== Segment start ==

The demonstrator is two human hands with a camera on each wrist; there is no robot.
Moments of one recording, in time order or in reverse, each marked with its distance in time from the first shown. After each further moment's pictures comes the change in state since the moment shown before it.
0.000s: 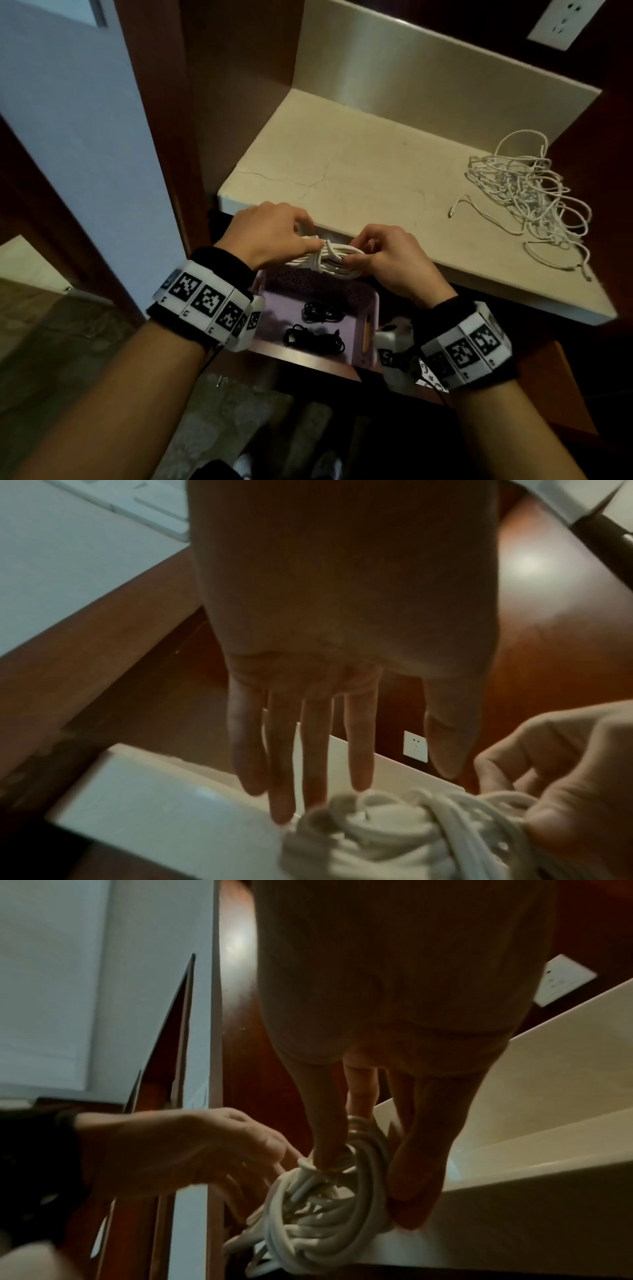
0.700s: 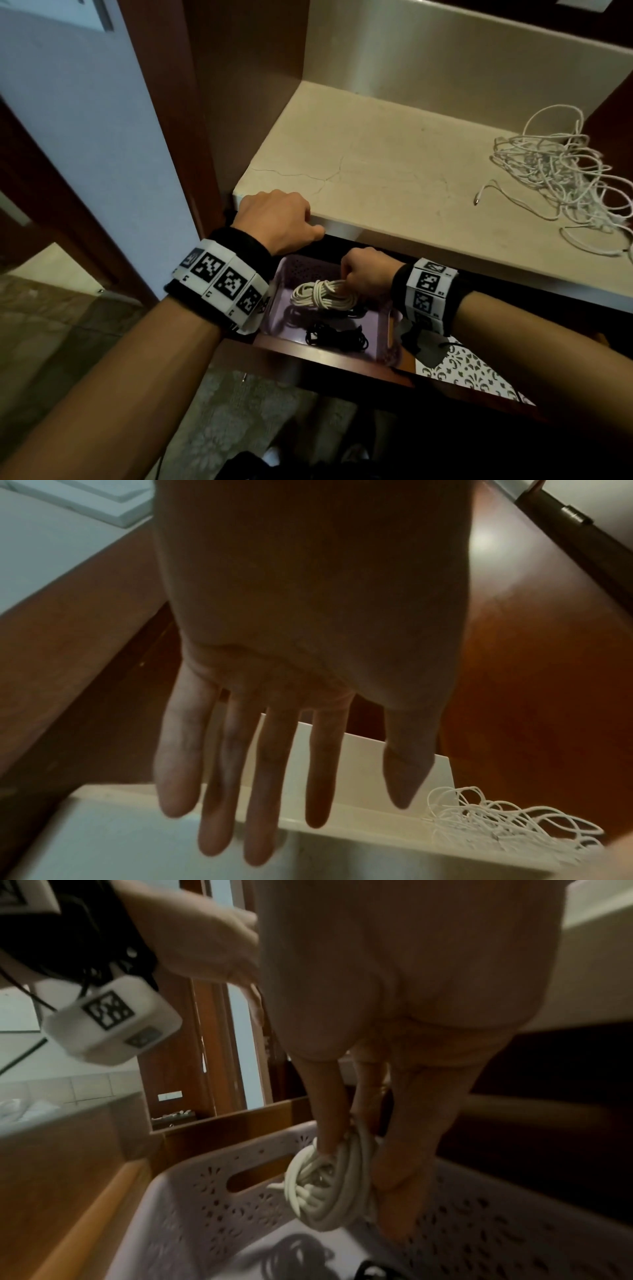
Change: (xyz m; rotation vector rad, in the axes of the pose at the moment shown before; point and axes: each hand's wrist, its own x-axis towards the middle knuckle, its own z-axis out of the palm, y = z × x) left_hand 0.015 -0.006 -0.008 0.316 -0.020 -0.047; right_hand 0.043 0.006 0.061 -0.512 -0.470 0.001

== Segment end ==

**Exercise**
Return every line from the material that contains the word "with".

**Exercise result**
The demonstrator is two human hands with a camera on each wrist; there is no robot.
Moments of one recording, in time order or in reverse, each marked with its distance in time from the first shown. After each further moment's pictures comes the change in state since the moment shown before it.

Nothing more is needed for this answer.